The cyber-scare shows why the internet’s crowdsourced code is vulnerable
In 2020 xkcd, a popular online comic strip, published a cartoon depicting a teetering arrangement of blocks with the label: “all modern digital infrastructure”. Perched precariously at the bottom, holding everything up, was a lone, slender brick: “A project some random person in Nebraska has been thanklessly maintaining since 2003.” The illustration quickly became a cult classic among the technically minded, for it highlighted a harsh truth: the software at the heart of the internet is maintained not by giant corporations or sprawling bureaucracies but by a handful of earnest volunteers toiling in obscurity. A cyber-security scare in recent days shows how the result can be near-disaster.
On March 29th Andres Freund, an engineer at Microsoft, published a short detective story. In recent weeks he had noticed that ssh—a system to log on securely to another device over the internet—was running about 500 milliseconds more slowly than expected. Closer inspection revealed malicious code embedded deep inside xz Utils, some software designed to compress data used inside the Linux operating system, which runs on virtually all publicly accessible internet servers. Those servers ultimately undergird the internet, including vital financial and government services. The malicious code would have served as a “master key”, allowing attackers to steal encrypted data or plant other malware.

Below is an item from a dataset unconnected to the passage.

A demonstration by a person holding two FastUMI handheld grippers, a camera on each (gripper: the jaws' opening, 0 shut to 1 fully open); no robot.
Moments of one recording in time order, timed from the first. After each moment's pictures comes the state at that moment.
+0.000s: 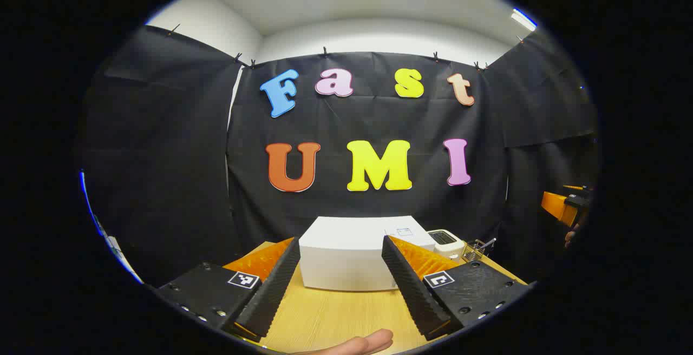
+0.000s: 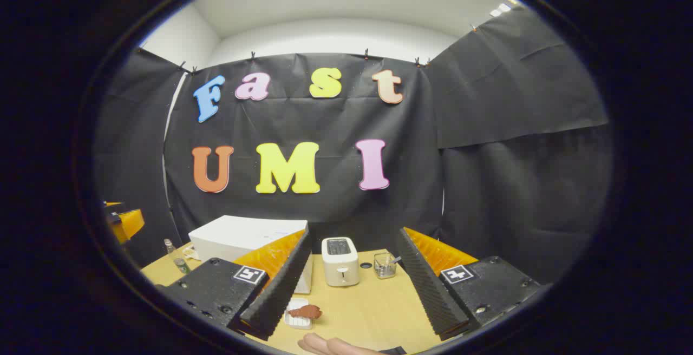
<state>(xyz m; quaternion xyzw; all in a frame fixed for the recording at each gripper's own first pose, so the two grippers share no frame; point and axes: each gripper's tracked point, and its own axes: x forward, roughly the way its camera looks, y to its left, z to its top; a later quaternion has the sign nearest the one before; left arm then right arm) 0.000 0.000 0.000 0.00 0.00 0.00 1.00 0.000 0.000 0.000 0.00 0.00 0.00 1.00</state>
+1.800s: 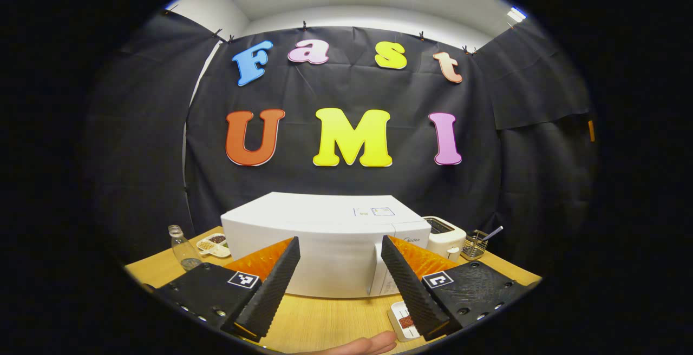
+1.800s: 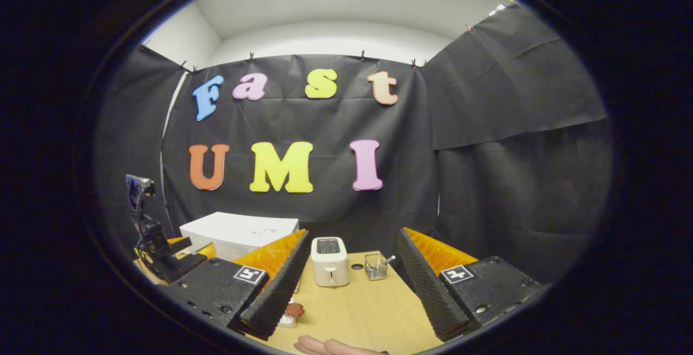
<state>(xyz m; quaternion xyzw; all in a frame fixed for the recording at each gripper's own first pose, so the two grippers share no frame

The most interesting part of the story is how it got there. xz Utils is open-source software, meaning that its code is public and can be inspected or modified by anyone. In 2022 Lasse Collin, the developer who maintained it, found that his “unpaid hobby project” was becoming more onerous amid long-term mental-health issues. A developer called Jia Tan, who had created an account the previous year, offered to help. For more than two years he, she or they contributed helpful code on hundreds of occasions, building up trust. In February they smuggled in the malware.

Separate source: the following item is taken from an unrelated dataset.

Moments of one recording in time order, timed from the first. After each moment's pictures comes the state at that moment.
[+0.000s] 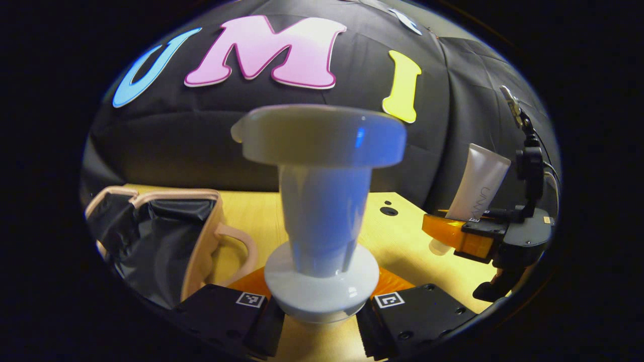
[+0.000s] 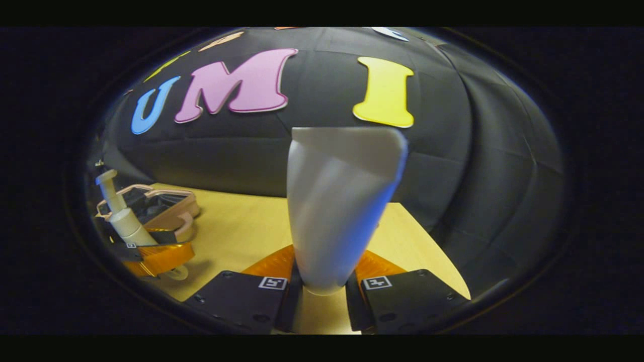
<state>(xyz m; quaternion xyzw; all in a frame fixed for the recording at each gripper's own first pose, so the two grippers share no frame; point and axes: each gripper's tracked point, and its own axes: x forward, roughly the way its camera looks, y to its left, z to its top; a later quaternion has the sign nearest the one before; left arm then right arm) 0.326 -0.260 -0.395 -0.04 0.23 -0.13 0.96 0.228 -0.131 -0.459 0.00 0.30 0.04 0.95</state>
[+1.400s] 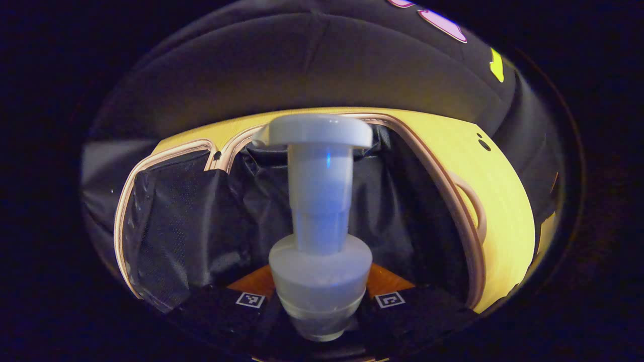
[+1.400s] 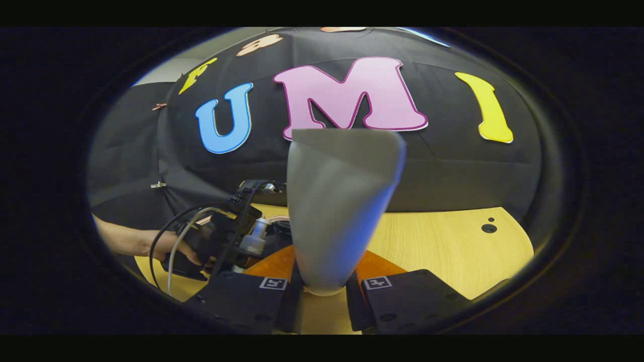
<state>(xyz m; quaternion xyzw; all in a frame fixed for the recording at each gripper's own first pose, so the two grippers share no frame) 0.340 0.010 -0.489 0.00 0.54 -0.03 0.84 0.214 0.118 -0.385 0.10 0.28 0.20 0.93</state>
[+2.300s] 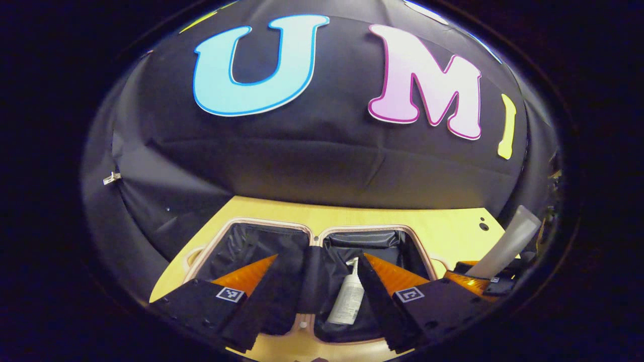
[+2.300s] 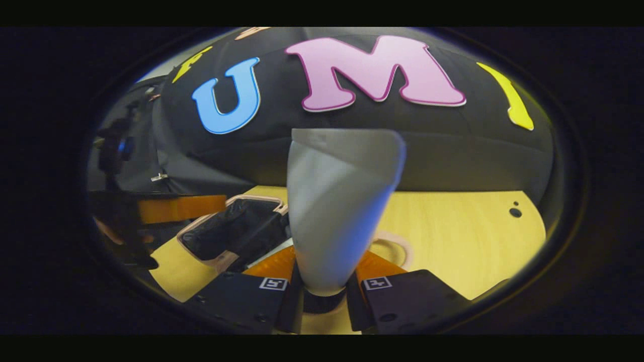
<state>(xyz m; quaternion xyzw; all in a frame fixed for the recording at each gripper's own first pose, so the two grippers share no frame) 0.307 0.099 -0.275 -0.01 0.28 0.07 0.96 0.209 0.217 -0.424 0.13 0.39 0.21 0.89</state>
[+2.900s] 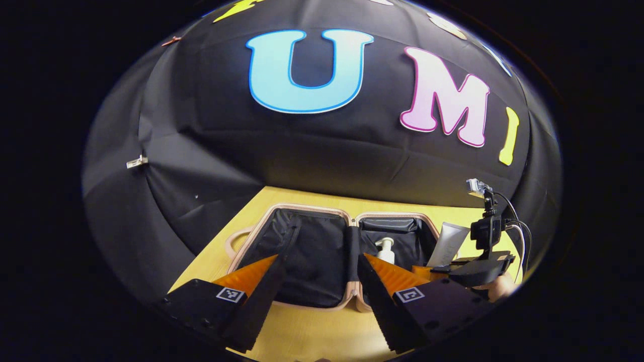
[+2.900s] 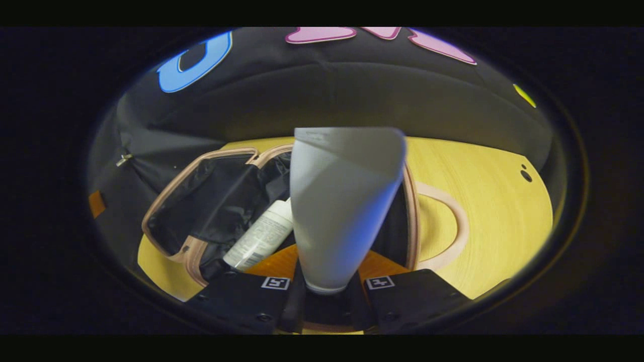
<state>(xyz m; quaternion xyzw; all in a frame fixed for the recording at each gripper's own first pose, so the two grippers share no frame) 0.224 0.170 -0.276 -0.05 0.29 0.10 0.95 0.186 0.254 -0.523 0.08 0.53 0.15 0.83</state>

The significance of the attack is “huge”, says The Grugq, a pseudonymous independent security researcher who is widely read by cyber-security experts. “The backdoor is very peculiar in how it is implemented, but it is really clever stuff and very stealthy”—perhaps too stealthy, he suggests, because some of the steps taken in the code to hide its true purpose may have slowed it down and thus raised Mr Freund’s alarm. Jia Tan’s patience, supported by several other accounts who urged Mr Collin to pass the baton, hints at a sophisticated human-intelligence operation by a state agency, suggests The Grugq.
He suspects the svr, Russia’s foreign-intelligence service, which in 2019-20 also compromised SolarWinds Orion network-management software to gain extensive access to American government networks. Analysis by Rhea Karty and Simon Henniger, published on their Substack, suggests that Jia Tan made an effort to falsify their time zone but that they were probably two to three hours ahead of Greenwich Mean Time—suggesting they may have been in eastern Europe or western Russia—and avoided working on eastern European holidays. For now, however, the evidence is too weak to nail down a culprit.
The attack is perhaps the most ambitious “supply-chain” attack—one that exploits not a particular computer or device, but a piece of back-end software or hardware—in recent memory. It is also a stark illustration of the frailties of the internet and the crowdsourced code upon which it relies. For defenders of open-source software, Mr Freund’s eagle eyes are a vindication of its premise: code is open, can be inspected by anyone, and errors or deliberate backdoors will eventually be found through collective scrutiny.
In the shadows
Sceptics are less sure. Some code security and debugging tools did pick up the anomalies in xz Utils, but Mr Freund acknowledges “the number of coincidences that had to come together to find this”, including a series of technical but arbitrary choices he made while troubleshooting an unrelated problem. “Nobody else had raised concerns,” writes Kevin Beaumont, another cyber-security specialist. Software engineers are still probing the inner workings of the backdoor, attempting to understand its purpose and design. “The world owes Andres unlimited free beer,” concludes Mr Beaumont. “He just saved everybody’s arse in his spare time.”
The attack was detected and stopped before it could cause widespread damage. There is no way to tell whether Jia Tan, or the team apparently behind that persona, has been working on squirrelling into other vital pieces of internet software under other aliases. But security researchers are concerned that the foundations of the internet are ripe for similar campaigns. “The bottom line is that we have untold trillions of dollars riding on top of code developed by hobbyists,” notes Michal Zalewski, an expert. Other backdoors may yet lurk, undiscovered, elsewhere in the internet’s critical software.